The kids are out of school, but the mercury is rising. It can be challenging to find indoor activities to keep families entertained when it’s warm outside—especially when you’re all jonesing for a little Vitamin D. Even if your outdoor activities involve water play, it’s important to take precautions to ensure you and your kids don’t overheat.
How hot is too hot?
There’s no official red-flag temperature for when it’s too hot to play outside because both heat and humidity impact how much your body needs to work to cool itself. Some experts caution against playing outdoors when the heat index reaches 90 degrees, but native Arizonans call that spring weather. Use your best judgement and watch the activity level to ensure you or your kids don’t overheat. As much as possible, seek shade, wear hats and dress in light colors and lightweight fabrics.
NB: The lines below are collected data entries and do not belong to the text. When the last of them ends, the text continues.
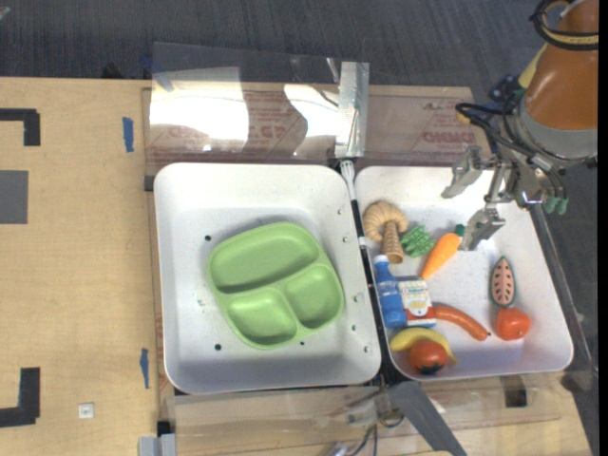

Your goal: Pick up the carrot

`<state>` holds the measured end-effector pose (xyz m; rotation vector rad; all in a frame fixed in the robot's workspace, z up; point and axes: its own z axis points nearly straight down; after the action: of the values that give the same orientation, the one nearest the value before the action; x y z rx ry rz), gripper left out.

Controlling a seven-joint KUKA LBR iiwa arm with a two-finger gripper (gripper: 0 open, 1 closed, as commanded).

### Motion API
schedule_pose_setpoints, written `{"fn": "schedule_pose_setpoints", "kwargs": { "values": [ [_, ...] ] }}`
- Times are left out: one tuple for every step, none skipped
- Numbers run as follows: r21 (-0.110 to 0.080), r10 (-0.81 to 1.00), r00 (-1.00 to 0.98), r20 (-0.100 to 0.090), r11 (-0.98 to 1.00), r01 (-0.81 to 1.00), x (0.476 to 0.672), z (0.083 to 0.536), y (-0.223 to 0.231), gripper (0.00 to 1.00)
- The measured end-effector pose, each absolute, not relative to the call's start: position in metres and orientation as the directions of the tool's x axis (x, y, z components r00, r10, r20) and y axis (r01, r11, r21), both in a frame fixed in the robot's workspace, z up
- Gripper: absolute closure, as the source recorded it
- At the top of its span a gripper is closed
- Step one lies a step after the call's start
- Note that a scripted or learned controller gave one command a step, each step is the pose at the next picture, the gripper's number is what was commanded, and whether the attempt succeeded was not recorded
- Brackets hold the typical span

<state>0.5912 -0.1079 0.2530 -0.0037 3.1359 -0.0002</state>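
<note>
Starting at the left, the wooden bench (76, 283) shows black corner marks and strips of blue tape. Next comes the left bin (180, 198), white and shallow, and in it sits a green divided plate (275, 281), three compartments, lying flat and slightly turned, roughly in the bin's middle. Behind both bins runs a clear plastic panel (247, 122) catching glare.

Crossing the seam into the right bin (556, 340), things get crowded. Along its left wall there's a tan woven toy (384, 220) at the top, a blue bottle (388, 291) with a white cap below it, and a small white carton (416, 297) just beside the bottle. At the bottom left a banana (410, 337) lies under a red tomato (429, 353). A green leafy piece (416, 241) sits near the tan toy.

And here's the carrot (440, 253), orange, lying on the slant in the upper middle of the right bin, its top end toward the green piece's right. Below it stretches a red-orange chili pepper (461, 320). Further right, a watermelon slice (503, 282) and another red tomato (512, 324) sit close together.

The gripper (483, 207) hangs over the bin's upper right, fingers spread apart, one fingertip (483, 228) just beside the carrot's upper end, nothing between them. The orange-banded arm (565, 74) fills the top right corner.
</note>
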Motion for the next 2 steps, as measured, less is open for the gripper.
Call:
{"fn": "schedule_pose_setpoints", "kwargs": {
  "values": [
    [0.001, 0.229, -0.973, 0.009, 0.973, 0.229, 0.604, 0.096, -0.146, 0.0],
    [0.005, 0.493, -0.87, -0.01, 0.87, 0.493, 0.555, 0.09, -0.164, 0.0]
  ]
}}
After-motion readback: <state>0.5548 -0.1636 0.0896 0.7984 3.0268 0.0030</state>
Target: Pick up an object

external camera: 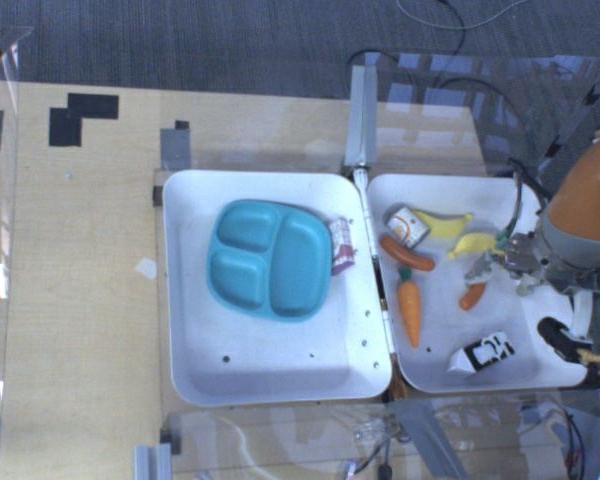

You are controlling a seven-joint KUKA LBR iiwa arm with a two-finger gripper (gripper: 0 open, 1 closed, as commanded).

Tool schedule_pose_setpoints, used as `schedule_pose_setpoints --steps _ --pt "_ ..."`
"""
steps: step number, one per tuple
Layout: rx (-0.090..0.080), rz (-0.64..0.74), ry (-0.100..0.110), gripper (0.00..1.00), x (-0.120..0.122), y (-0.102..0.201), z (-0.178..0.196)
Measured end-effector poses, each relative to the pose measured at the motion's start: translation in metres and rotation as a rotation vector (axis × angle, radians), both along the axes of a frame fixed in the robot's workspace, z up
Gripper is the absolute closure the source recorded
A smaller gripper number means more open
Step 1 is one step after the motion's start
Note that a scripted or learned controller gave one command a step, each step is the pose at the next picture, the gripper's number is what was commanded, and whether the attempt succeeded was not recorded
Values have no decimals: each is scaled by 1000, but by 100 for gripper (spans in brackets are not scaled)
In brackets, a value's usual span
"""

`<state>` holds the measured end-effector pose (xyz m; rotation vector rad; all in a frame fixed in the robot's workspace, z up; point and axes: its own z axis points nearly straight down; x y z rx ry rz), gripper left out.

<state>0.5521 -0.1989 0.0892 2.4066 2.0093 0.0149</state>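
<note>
Jaws' state impossible to tell; gripper (508,258) low over right bin (435,363), by banana (452,225) and small orange piece (472,296). Nearby: carrot (409,310), sausage (407,254), can (407,226), black-and-white carton (488,352). Left bin (195,358) with blue divided plate (270,259).

Single fixed cam above the bench (80,268), angled down (slight slant), far enough to frame both white bins (180,298); floor at far edge.
</note>
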Motion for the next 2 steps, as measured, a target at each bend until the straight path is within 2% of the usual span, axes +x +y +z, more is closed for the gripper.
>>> schedule_pose_setpoints --steps 1,2 --pt "-1 2 -6 100 2 1 12" --pt "-1 -224 6 100 29 56 123"
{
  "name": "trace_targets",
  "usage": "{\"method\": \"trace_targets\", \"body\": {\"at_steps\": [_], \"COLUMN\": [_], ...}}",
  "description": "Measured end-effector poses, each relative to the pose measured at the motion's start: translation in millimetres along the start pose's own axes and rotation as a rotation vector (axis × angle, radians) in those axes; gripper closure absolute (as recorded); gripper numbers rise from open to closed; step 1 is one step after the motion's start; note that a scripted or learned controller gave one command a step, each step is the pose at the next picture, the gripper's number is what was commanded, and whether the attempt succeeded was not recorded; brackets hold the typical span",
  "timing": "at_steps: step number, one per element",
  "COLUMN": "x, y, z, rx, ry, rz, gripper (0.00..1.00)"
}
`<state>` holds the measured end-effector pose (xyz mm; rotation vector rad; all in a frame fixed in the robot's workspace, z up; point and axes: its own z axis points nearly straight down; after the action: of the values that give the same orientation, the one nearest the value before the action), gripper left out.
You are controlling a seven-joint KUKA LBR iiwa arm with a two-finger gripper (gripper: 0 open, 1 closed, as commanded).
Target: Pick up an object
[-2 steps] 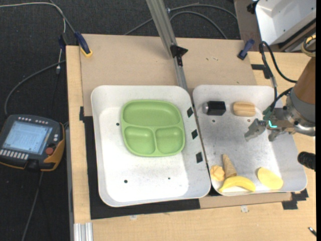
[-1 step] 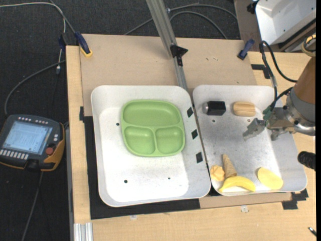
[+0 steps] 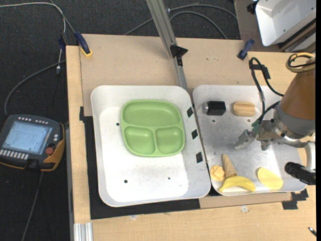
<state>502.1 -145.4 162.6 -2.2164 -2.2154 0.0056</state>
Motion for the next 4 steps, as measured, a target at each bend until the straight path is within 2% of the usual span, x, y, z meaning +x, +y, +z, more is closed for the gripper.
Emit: {"method": "trace_targets", "body": {"at_steps": [1,2,3,4], "x": [-5.3,-5.0,-6.8,-8.7], "y": [2.8,4.0,5.4,8.0], "z": [61.0,76.4,63.9,-0.3], "rx": [-0.001,-0.008,-0.016,-0.015], "ry": [0.0,-0.002,-0.007,-0.005], "rz": [0.0,0.0,0.001,-0.002], "gripper": [0.0,0.0,1.0,1.0]}}
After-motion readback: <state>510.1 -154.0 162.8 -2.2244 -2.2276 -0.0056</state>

Limit outdoor activity between 10 a.m. and 3 p.m., when the sun is at its peak. And if you start to feel too warm, go indoors where it’s air conditioned.
There’s more to sunscreen than just applying it
In order to be effective, it is recommended to use a sunscreen with an SPF of 30 or higher. SPF blocks only one type of cancer-causing ray, ultraviolet B (UVB). Look for a multi-spectrum sunscreen to keep kids safe from both UVA and UVB rays. Use sunscreen at least 30 minutes before sun exposure and remember to apply more every 3-4 hours and/or after water play.
Kids aren’t drinking enough water
The majority of American kids are dehydrated. Children ages 4 to 8 should drink 2 quarts a day. And as kids get bigger, so should their water intake! Extra ounces should also be added for extreme heat, humidity and activity—so basically anytime they’re active in May through September in Arizona. PRO TIP: Water-based foods like watermelon count towards kids’ daily intake and are tooth-friendly. However, water is best.
Fun is important, but safety should always come first!